How long should I model a property investment for?
Use a hold period that matches your real plan. This calculator lets you choose that horizon. Thirty years is the default because it lines up with the full life of a standard investment mortgage, showing the early years when debt service is heavy, the middle years when rent growth starts to matter more, and the later years when loan balance falls and equity becomes the dominant driver of return.
Does this calculator include tax for New Zealand or Australia?
No. This calculator is deliberately pre-tax. New Zealand tax outcomes can change depending on ring-fencing and whether the bright-line test applies. Australia tax outcomes can change depending on negative gearing, depreciation, capital works deductions, and the federal capital gains tax discount.
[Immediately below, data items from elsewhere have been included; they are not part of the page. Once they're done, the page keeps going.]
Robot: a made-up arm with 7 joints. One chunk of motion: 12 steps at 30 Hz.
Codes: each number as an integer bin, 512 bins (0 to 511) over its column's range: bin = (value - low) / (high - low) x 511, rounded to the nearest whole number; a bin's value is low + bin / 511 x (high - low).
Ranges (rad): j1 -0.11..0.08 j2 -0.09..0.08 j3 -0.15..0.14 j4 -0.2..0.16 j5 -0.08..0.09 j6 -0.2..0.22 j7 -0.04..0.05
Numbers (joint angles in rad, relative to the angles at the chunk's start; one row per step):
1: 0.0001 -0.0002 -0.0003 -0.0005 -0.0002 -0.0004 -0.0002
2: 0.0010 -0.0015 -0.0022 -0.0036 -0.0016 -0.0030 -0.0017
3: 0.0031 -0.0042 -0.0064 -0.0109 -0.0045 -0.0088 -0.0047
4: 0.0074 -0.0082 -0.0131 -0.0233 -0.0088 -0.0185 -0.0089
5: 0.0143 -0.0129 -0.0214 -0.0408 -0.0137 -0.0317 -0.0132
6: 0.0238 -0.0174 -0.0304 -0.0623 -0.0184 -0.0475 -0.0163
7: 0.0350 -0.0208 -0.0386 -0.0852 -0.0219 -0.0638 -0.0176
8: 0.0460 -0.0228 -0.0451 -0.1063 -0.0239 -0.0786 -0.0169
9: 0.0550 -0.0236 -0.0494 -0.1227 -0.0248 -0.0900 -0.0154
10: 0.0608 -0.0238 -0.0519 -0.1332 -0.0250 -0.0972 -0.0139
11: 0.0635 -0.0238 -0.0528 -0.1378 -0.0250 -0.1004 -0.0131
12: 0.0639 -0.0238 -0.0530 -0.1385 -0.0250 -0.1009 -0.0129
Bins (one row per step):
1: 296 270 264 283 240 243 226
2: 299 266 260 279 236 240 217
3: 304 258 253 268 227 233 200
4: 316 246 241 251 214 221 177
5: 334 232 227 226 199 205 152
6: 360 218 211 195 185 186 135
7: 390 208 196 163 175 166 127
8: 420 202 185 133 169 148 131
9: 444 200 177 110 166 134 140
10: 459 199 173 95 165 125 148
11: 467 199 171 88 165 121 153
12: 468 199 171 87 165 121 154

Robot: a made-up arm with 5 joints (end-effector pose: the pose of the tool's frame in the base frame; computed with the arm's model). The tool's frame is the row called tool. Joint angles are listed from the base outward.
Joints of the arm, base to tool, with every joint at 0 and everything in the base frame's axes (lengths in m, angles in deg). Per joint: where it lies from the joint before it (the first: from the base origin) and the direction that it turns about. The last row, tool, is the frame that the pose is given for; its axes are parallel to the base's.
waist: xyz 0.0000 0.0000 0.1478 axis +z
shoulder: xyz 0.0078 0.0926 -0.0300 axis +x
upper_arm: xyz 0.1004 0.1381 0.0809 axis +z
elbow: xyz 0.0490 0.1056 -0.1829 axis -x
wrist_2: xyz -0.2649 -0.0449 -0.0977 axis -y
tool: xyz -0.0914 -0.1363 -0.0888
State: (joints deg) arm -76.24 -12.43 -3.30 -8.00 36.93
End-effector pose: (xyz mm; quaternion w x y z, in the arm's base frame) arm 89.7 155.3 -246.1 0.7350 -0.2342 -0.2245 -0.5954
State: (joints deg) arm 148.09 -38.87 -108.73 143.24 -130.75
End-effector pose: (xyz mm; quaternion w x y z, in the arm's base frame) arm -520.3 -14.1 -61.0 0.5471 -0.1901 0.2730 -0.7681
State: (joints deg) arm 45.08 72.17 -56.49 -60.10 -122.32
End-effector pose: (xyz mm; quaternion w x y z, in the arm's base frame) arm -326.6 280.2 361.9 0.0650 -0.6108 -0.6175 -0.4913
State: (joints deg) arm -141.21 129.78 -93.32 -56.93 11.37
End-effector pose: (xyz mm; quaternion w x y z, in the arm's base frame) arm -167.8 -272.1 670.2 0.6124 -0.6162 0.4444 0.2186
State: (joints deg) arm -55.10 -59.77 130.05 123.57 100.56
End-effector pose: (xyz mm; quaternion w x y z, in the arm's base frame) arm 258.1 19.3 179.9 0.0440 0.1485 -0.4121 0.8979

Australian transfer duty and land tax also depend on the state or territory, not a single national rule.
What is the difference between rental yield and ROI?
Rental yield measures rent relative to the property value, usually before financing. ROI is broader: it includes operating cash flow, debt paydown, price growth, and what happens when you eventually sell. Yield is a quick screening metric. ROI is the bigger picture.
Can I use this for both New Zealand and Australian property?
Yes, as a baseline property model. The regional toggle changes currency and the tax reminder, but you still need to enter the correct buying and annual costs for the jurisdiction you are modelling. In Australia that means using the correct state or territory transfer duty and land tax assumptions. In New Zealand it means using the correct local council rates, insurance, and any bright-line or financing assumptions that apply to your property.